Some firms take on this burden themselves. Personal injury and medical negligence claims, for instance, are generally financed by the law firm that undertakes the case on a conditional fee arrangement (CFA).
Law firms are traditionally fairly risk averse. Smaller firms often do not have sufficient cash flow to defer their income for years and years. Larger, commercial law firms tend to have high overheads, which means the claim has to be of considerable value to deliver a satisfactory outcome for both the claimant and the firm.
The emergence of specialist litigation funders, set up specifically to finance group actions and make a profit from any damages awarded, has solved the risk and cash flow issue to an extent.
While there are lots of benefits to using funders, the types of cases they take on are limited. They need the claims to be valuable enough to allow them to get their return on investment and then still have enough to pass on claimants.
This has led to the creation of novel funding models that are reshaping the way group litigation cases are financed.
For example, since 2013, Fieldfisher has offered a service called FeeSolve, which gives the firm flexibility to take on cases that would not be attractive to a third party funder.
FeeSolve is designed to give clients both choice and certainty in relation to costs and reduce the financial risks of bringing a claim, by offering a variety of alternative funding arrangements.

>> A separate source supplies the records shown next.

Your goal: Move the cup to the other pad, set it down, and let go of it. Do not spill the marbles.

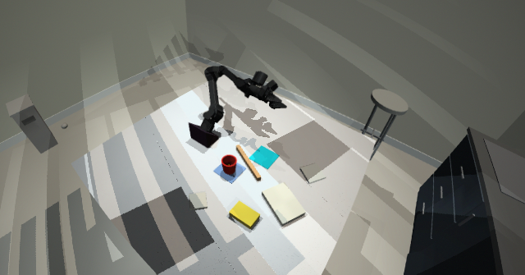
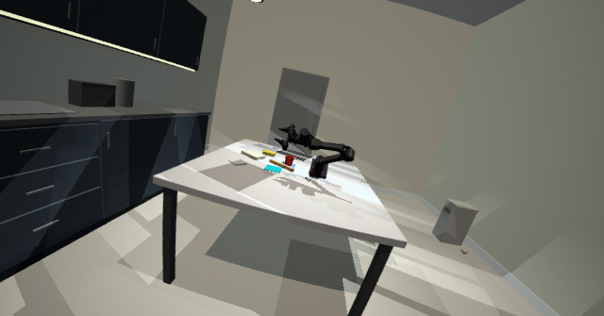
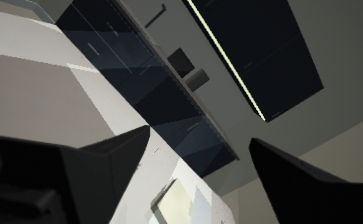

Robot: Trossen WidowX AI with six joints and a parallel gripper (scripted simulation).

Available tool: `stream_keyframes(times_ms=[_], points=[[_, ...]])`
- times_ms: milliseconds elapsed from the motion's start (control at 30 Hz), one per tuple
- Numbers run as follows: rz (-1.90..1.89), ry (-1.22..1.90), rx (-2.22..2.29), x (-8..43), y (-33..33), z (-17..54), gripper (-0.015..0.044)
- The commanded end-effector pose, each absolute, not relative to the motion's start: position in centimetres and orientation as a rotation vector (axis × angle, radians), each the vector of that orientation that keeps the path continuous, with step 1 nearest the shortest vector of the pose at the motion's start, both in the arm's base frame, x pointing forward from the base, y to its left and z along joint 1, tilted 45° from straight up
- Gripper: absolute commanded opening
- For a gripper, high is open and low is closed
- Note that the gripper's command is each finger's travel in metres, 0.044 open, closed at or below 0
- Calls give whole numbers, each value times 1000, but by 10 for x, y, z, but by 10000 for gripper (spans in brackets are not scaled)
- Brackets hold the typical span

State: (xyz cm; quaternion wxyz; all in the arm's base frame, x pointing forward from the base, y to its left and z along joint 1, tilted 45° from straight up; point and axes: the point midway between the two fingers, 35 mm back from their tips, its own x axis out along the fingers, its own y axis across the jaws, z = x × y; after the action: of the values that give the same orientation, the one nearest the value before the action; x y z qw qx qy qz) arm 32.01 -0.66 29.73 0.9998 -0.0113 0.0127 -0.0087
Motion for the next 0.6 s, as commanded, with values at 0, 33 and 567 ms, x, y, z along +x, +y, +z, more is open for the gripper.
stream_keyframes(times_ms=[0,33,567], points=[[-18,39,-34,322,-8,295,374],[-19,80,-70,326,-10,286,347],[664,1087,-544,305,-94,50,148]])
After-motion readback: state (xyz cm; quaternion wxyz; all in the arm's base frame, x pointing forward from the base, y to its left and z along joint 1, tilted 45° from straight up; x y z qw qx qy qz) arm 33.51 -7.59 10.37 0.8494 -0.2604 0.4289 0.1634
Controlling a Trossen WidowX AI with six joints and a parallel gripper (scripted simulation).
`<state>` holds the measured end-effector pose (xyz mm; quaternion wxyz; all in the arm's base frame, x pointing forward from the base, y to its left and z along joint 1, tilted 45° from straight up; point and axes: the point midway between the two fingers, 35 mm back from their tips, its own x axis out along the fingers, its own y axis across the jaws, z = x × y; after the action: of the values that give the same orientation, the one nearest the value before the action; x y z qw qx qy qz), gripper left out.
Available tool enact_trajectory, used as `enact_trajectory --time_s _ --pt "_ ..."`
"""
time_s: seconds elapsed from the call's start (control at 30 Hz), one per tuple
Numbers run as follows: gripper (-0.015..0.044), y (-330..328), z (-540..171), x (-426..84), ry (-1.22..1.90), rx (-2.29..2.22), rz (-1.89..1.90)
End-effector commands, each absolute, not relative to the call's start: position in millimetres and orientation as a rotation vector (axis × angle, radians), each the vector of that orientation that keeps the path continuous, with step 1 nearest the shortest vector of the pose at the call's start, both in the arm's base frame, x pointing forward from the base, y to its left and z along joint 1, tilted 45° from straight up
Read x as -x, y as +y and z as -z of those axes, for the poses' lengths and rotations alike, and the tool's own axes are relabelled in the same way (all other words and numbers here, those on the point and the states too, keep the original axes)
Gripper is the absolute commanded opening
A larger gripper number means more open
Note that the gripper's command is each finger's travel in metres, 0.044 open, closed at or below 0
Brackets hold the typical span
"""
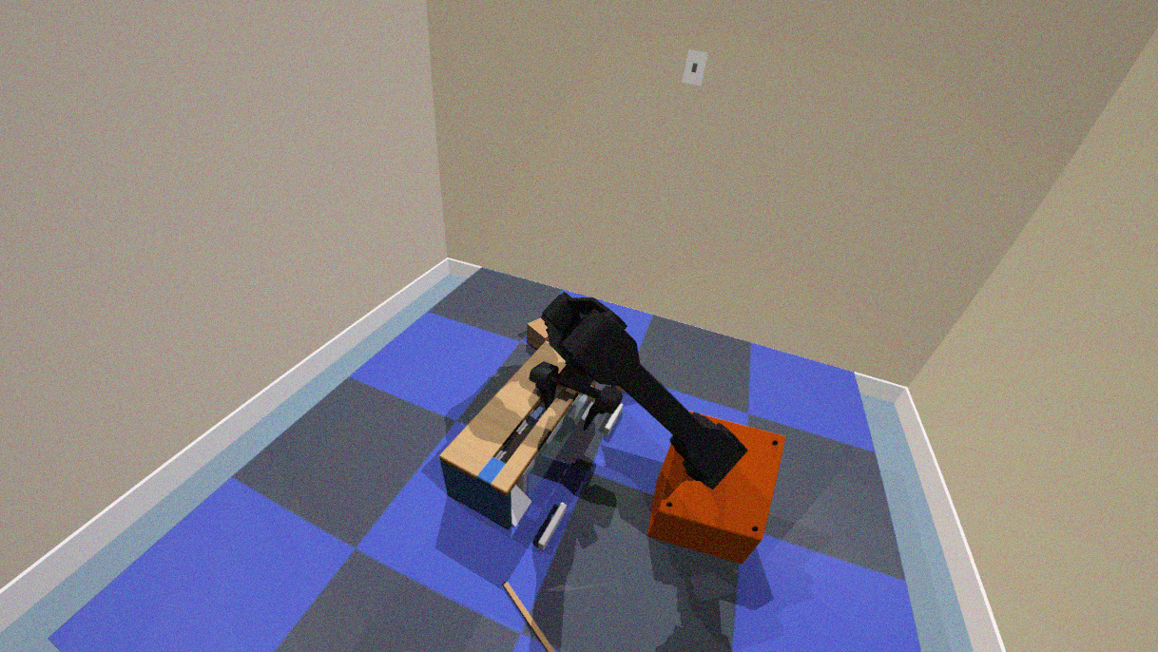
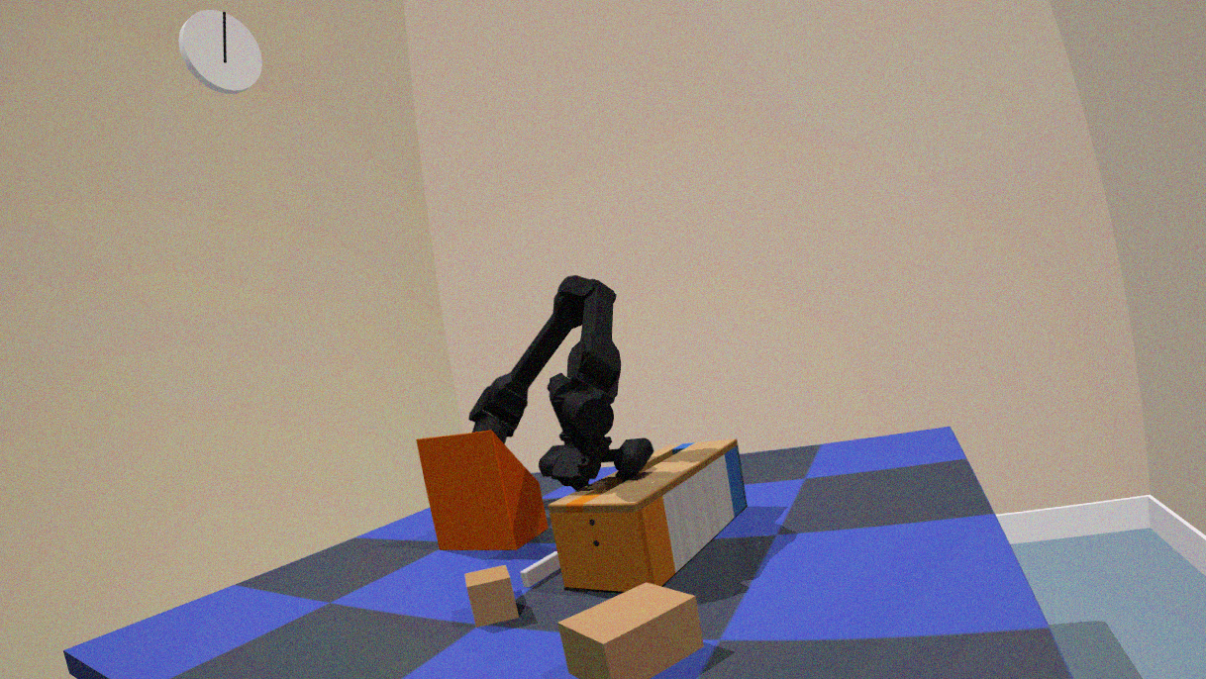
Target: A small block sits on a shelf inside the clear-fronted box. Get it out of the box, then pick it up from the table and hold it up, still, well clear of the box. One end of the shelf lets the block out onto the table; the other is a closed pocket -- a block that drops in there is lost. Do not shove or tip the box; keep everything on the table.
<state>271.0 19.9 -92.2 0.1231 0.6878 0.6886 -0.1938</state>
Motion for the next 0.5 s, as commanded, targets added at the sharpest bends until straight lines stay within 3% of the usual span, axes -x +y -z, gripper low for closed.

The FeeSolve portfolio includes:
Damages Based Agreements (DBAs);
Conditional Fee Arrangements (CFAs);
Third Party Funding (TPF); and
Insurance for Before and After the Event (BTE/ATE)
The future for group litigation
Group actions will continue to grow in the UK. While there are legitimate concerns about abuse of the system by unscrupulous actors, in general these group actions are a good thing because they allow access to justice, particularly for individuals and small businesses that have fewer legal options than larger companies.
Specialist tribunals and civil courts will likely look to put more formal routes in place to handle group litigation cases, which will help further refine case management procedures.
Above all, it is important that group actions are used to serve the interests of claimants. Such claims have to work commercially for law firms, but they should also offer a good chance of a meaningful outcome for the client.
This article was authored by Ellie Pinnells, dispute resolution partner and group litigation specialist at Fieldfisher.